====== Source material ======

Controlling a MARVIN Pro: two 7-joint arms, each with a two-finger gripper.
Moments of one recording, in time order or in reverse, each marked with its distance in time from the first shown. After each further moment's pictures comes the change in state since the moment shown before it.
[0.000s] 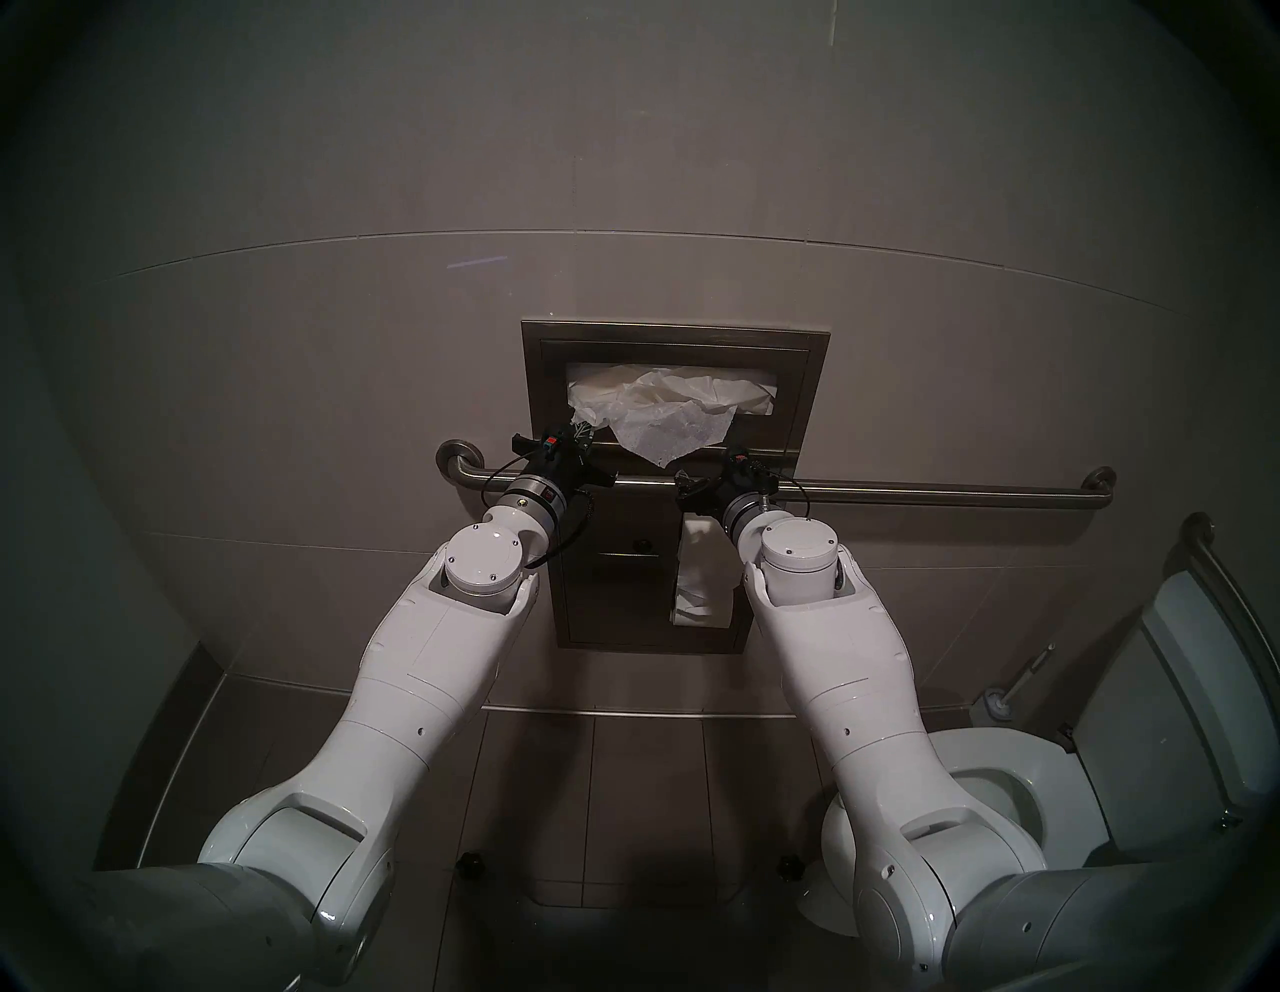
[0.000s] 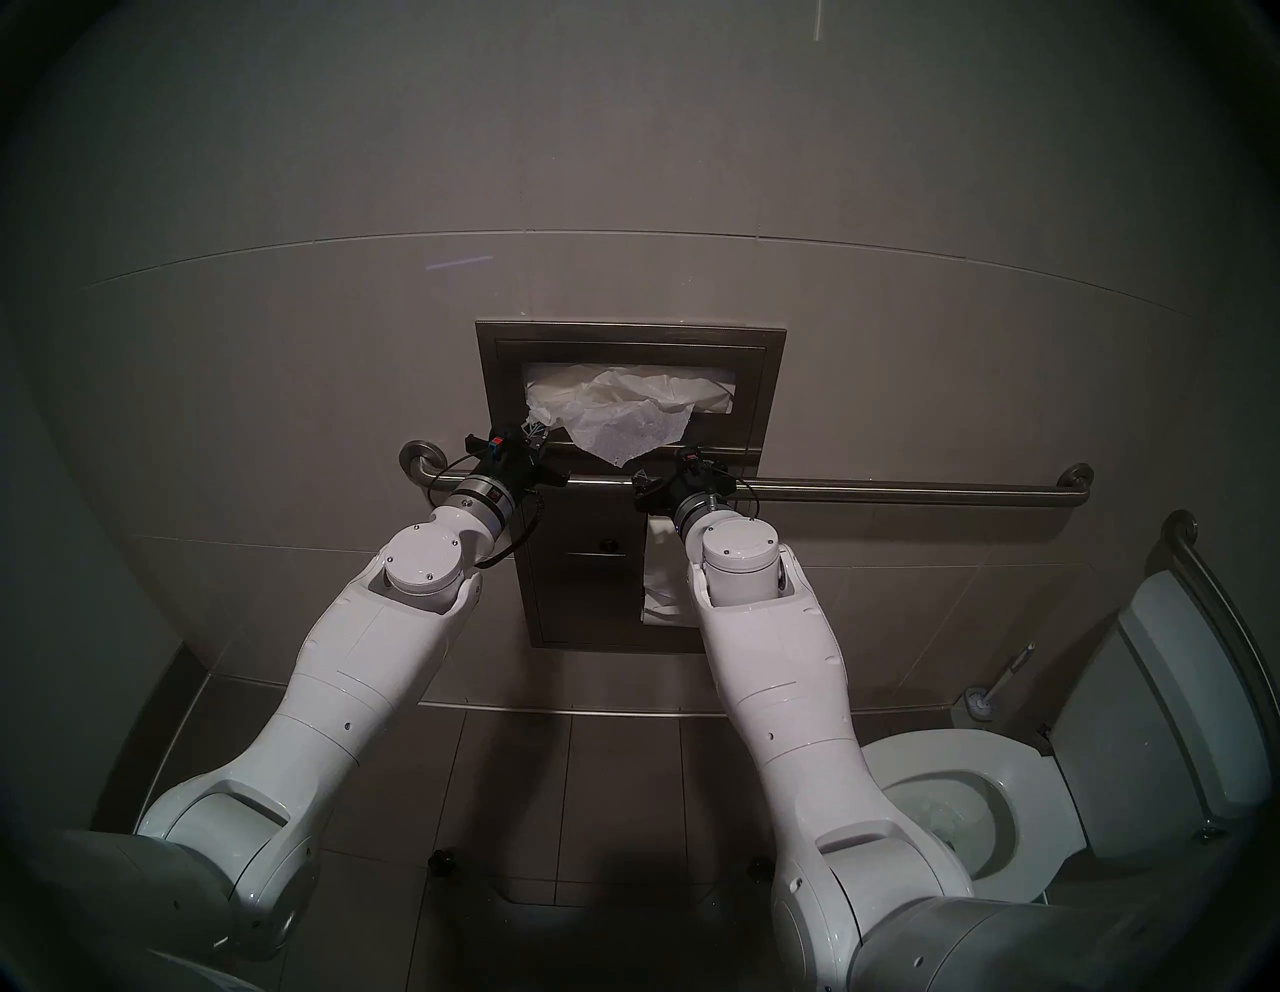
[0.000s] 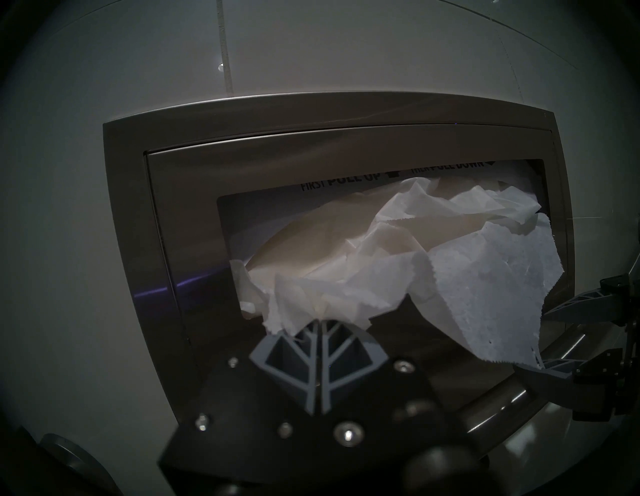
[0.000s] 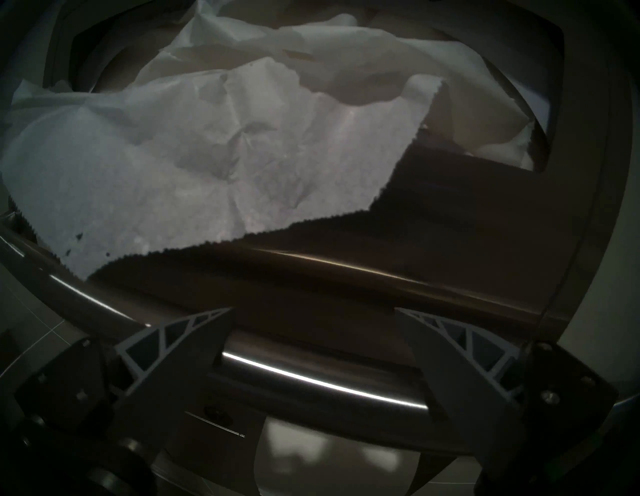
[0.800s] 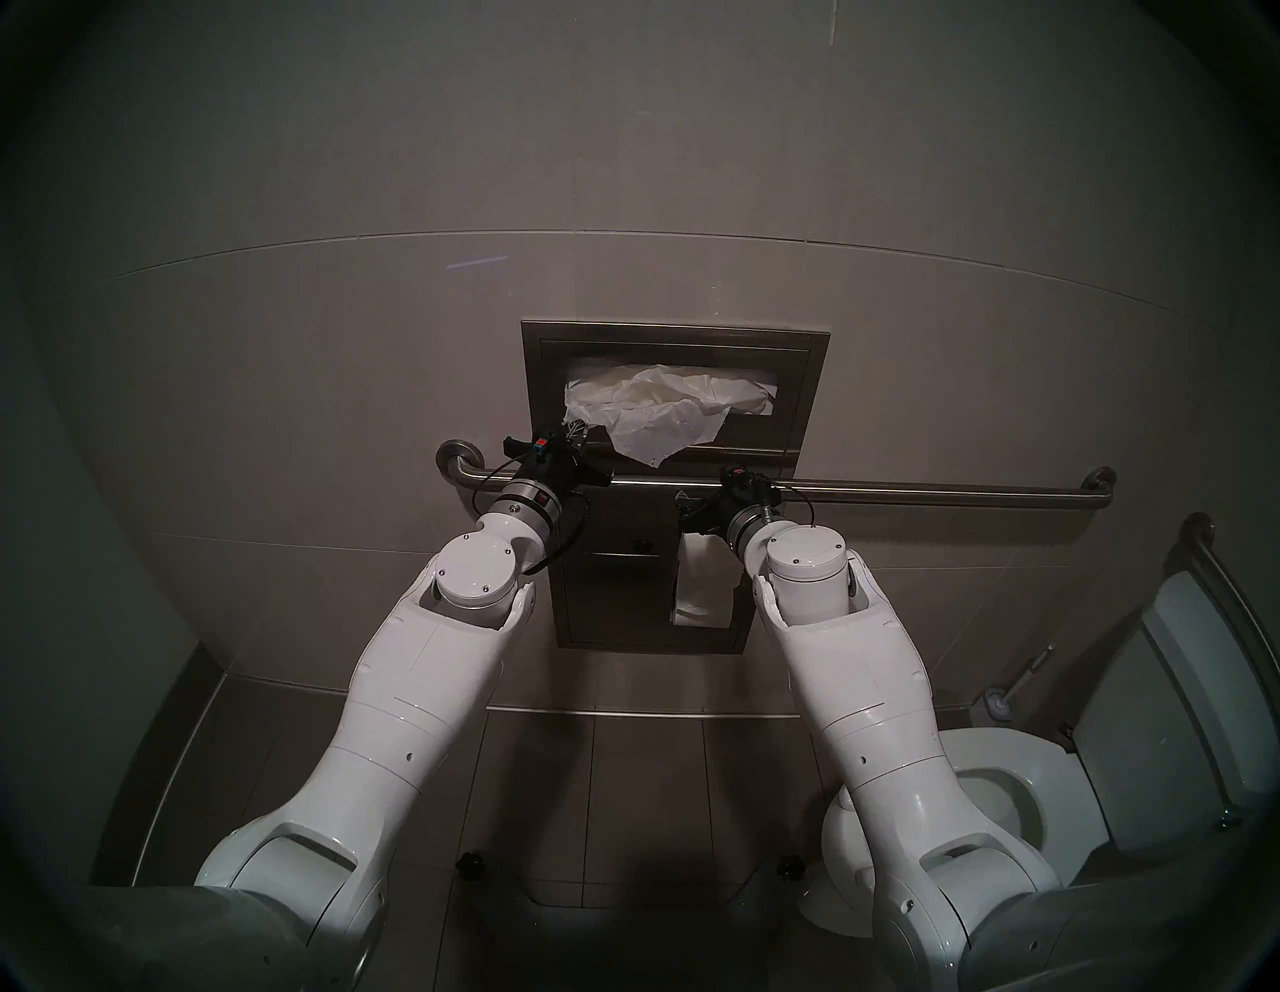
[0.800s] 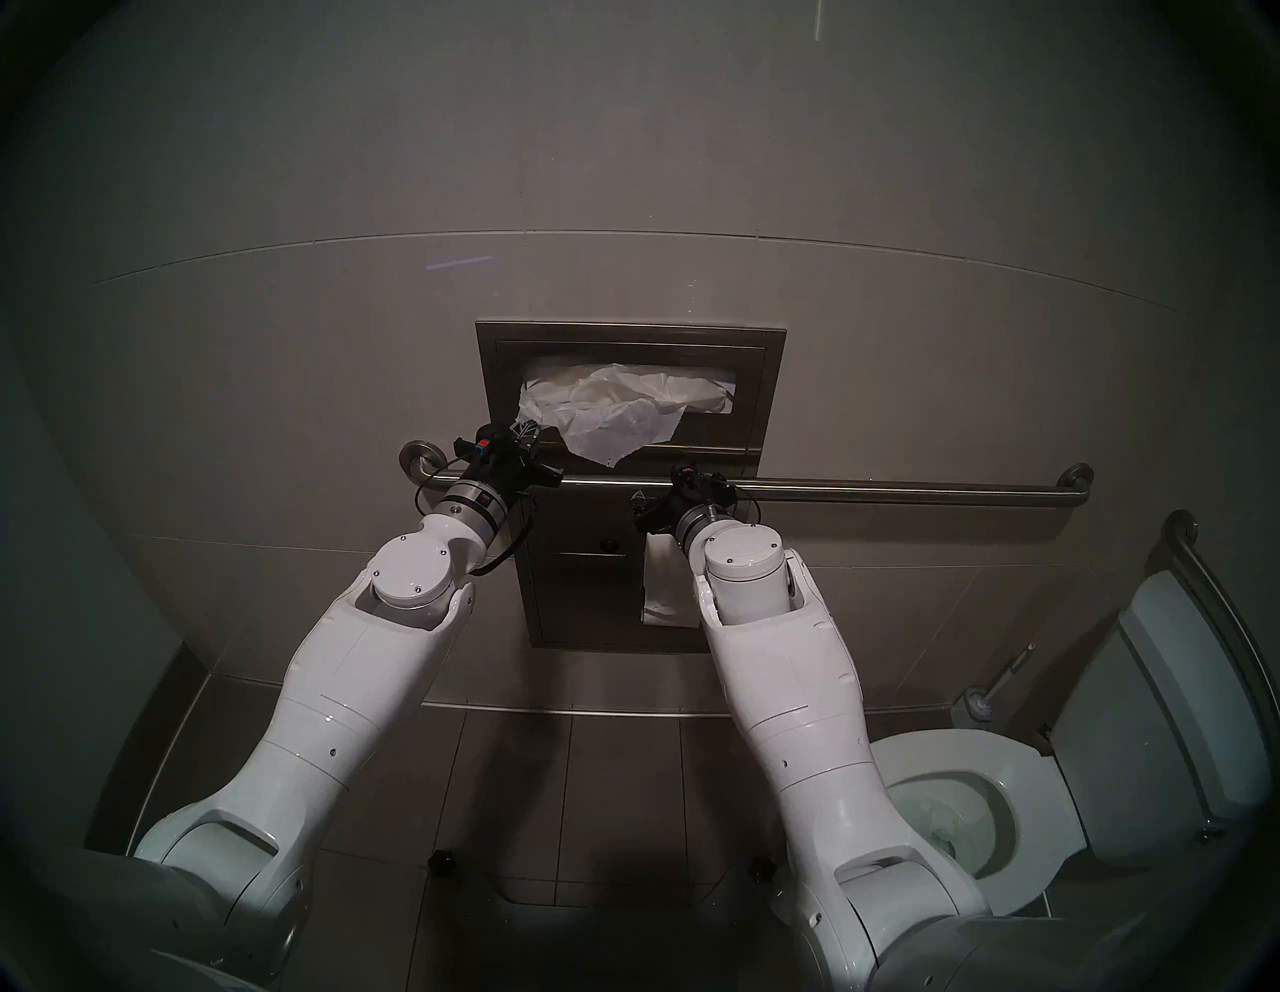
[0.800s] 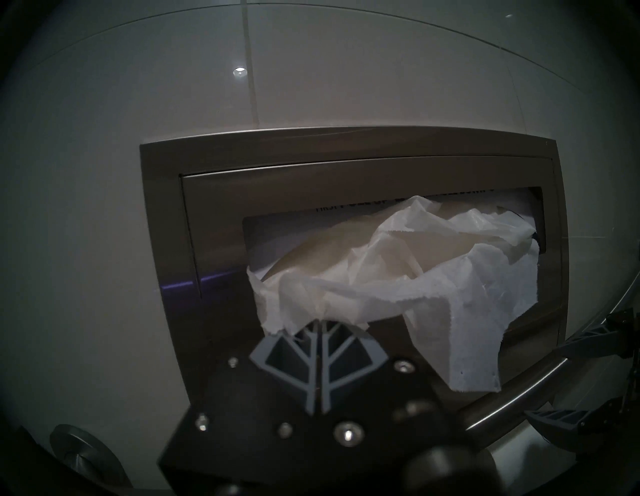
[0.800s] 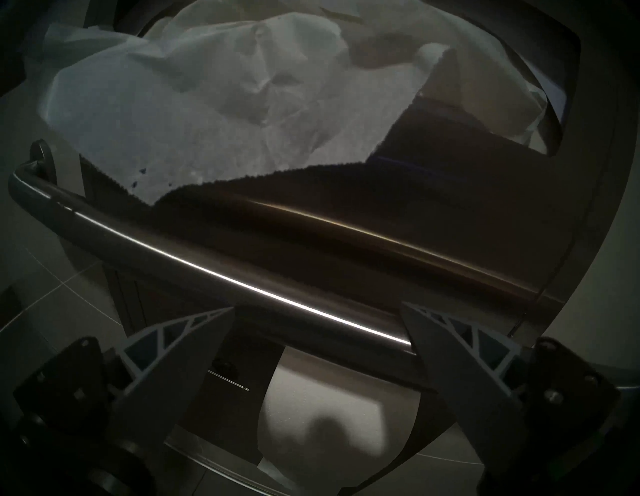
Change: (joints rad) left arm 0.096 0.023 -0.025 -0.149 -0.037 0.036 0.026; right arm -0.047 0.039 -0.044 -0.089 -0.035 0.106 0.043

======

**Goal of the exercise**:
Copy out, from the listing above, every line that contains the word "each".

**Result below**:
Controlling a MARVIN Pro: two 7-joint arms, each with a two-finger gripper.
Moments of one recording, in time order or in reverse, each marked with its distance in time from the first shown. After each further moment's pictures comes the change in state since the moment shown before it.

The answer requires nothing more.